Un ambicioso paquete de reformas busca transformar el sector del transporte y la regulación de seguros en Argentina.
La administración de Javier Milei se encuentra en una fase crucial en su intento por recuperar el control sobre la agenda pública, después de los tumultuosos meses previos al caso de Manuel Adorni. Este esfuerzo se manifiesta en un ambicioso plan de reformas que modifica sectores claves como el transporte marítimo, la ley de seguros y el régimen de licitaciones de rutas.
El nuevo enfoque conservador, liderado por el Ministerio de Desregulación, propone una desregulación del transporte fluvial y marítimo en el país, permitiendo que los buques extranjeros operen entre puertos locales. Este proyecto busca disminuir los altos costos logísticos que enfrenta Argentina, un problema histórico que ha afectado su competitividad en el mercado internacional.
Uno de los principales promotores de estas reformas, el ministro Federico Sturzenegger, ha subrayado la importancia de fomentar el transporte de carga a granel por agua, lo que podría reconfigurar la manera en la que se realizan las operaciones comerciales marítimas en el territorio argentino. Sin embargo, tal medida no está exenta de oposición, ya que impactaría negativamente en los intereses de los sindicatos de camioneros y empresas navieras nacionales.
Además de las modificaciones en el transporte, se pretende realizar una reforma profunda en el sector de seguros, con la intención de librar a las compañías del exceso de regulaciones. La Superintendencia de Seguros de la Nación podría ver su papel reducido, permitiendo que las aseguradoras operen con mayor libertad y centren sus esfuerzos en asegurar su solvencia financiera.
Las reformas no solo se limitan a estos dos sectores, ya que el gobierno también considera cambios en el Código Civil y Comercial en relación con la propiedad privada.
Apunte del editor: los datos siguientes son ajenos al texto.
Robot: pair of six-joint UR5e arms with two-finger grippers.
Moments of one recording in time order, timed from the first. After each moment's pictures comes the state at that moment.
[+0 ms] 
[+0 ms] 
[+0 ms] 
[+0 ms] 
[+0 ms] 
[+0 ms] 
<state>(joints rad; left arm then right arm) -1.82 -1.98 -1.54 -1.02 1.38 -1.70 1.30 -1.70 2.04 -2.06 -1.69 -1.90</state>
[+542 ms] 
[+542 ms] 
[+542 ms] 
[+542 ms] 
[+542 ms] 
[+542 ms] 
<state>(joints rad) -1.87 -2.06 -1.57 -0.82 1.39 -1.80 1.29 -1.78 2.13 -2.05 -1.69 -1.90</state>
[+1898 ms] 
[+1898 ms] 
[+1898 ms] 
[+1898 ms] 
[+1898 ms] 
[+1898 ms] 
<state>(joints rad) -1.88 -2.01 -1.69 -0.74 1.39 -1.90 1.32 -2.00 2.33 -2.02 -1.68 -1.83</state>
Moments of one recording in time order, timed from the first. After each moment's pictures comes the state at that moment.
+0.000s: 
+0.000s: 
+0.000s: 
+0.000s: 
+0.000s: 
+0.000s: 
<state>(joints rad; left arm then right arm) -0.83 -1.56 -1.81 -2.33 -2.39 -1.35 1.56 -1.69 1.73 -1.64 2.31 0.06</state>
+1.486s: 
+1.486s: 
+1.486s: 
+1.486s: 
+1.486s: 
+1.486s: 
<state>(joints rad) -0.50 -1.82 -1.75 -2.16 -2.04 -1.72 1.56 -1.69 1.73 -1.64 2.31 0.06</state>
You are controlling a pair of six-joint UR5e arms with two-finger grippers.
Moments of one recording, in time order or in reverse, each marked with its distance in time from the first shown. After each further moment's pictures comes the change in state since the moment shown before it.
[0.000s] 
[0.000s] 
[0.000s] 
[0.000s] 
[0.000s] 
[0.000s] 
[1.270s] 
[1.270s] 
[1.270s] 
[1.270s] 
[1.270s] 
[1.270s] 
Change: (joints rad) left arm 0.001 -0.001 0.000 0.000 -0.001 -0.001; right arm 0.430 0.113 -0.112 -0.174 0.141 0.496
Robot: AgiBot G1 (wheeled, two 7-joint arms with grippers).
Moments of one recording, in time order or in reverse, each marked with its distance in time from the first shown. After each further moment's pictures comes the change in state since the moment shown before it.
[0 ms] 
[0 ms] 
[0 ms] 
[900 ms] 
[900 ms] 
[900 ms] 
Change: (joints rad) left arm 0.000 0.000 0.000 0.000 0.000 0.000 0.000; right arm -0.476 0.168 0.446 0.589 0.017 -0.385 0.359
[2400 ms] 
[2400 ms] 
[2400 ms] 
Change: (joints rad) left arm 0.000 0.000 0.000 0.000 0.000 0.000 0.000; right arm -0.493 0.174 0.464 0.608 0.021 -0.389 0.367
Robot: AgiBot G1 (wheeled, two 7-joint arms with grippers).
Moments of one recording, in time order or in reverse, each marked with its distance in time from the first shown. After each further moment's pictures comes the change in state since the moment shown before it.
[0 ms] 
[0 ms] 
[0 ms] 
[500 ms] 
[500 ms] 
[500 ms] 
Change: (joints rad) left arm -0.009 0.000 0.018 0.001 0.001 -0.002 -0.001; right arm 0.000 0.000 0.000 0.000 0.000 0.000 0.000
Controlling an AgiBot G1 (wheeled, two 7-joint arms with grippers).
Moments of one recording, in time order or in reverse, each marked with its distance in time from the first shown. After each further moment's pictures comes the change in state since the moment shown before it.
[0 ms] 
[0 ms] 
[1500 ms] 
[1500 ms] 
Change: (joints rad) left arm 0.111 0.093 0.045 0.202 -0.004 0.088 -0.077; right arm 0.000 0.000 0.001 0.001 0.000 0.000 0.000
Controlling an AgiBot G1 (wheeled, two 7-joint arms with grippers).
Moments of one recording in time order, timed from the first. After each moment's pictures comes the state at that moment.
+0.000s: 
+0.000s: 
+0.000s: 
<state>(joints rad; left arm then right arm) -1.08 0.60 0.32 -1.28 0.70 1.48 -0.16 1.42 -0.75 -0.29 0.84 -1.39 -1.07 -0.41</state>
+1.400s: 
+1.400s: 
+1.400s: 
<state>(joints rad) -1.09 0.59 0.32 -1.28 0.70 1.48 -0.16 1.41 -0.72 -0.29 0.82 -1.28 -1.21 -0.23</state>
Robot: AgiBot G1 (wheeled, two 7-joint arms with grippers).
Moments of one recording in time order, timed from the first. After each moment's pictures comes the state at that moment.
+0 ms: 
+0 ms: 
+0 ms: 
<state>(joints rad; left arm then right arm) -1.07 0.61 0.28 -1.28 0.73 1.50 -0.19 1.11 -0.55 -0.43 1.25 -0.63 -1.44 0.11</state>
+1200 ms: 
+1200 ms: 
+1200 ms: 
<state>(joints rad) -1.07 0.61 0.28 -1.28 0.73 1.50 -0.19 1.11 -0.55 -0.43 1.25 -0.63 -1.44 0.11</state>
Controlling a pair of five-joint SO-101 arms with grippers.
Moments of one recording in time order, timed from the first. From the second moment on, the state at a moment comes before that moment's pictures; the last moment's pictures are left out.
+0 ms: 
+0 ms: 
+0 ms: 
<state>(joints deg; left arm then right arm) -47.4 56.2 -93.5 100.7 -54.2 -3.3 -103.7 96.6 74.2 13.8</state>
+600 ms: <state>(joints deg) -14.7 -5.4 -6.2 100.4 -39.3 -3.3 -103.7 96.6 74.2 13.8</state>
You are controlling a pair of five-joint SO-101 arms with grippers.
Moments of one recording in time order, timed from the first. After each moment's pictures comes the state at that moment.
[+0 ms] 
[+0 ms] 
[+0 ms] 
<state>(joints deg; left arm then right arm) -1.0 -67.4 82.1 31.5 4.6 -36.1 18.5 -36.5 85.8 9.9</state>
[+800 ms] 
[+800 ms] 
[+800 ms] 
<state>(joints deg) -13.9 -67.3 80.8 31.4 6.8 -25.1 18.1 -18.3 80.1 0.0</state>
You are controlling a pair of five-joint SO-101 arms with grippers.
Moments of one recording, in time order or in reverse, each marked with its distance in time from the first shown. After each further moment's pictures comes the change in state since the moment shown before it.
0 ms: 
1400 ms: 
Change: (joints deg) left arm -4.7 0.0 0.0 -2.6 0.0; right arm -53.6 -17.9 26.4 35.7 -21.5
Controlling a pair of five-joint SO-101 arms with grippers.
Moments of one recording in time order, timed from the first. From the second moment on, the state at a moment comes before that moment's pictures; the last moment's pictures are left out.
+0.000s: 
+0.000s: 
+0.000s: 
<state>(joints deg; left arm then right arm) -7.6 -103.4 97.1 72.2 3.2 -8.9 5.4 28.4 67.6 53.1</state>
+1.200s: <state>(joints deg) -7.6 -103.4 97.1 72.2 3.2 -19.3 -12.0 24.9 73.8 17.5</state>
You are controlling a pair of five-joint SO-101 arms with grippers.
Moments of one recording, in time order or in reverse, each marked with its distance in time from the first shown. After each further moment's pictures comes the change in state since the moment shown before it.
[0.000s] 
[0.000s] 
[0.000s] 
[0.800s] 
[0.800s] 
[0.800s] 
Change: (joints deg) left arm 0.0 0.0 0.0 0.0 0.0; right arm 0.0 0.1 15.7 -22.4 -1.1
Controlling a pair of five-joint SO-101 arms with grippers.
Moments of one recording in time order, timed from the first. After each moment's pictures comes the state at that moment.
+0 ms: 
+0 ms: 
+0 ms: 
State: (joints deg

Los planes de privatización y concesión de rutas nacionales son otro eje de este extenso proceso, con aproximación a la construcción y mantenimiento de la infraestructura vial en el horizonte, a pesar de la negativa de varios gremios que se sienten amenazados.
Mientras tanto, el gobierno toma ejemplos prácticos de otros sectores, sugiriendo que, si se pueden operar vuelos nacionales con aeronaves de matrícula extranjera, lo mismo debería aplicarse a las embarcaciones. Sin embargo, la batalla no será sencilla, ya que las gremiales de camioneros han manifestado su rechazo a la idea de perder parte de su mercado. Con un sistema logístico que se encuentra sobrecargado, la recalibración del transporte por agua ofrece una luz de esperanza, pero no sin resistencia.
En resumen, el camino hacia la desregulación y la apertura de nuevos mercados en Argentina es complejo y estará marcado por tensiones entre intereses políticos, económicos y sociales. La capacidad de Milei para navegar estas nuevas aguas determinará el futuro de muchas industrias y del propio gobierno.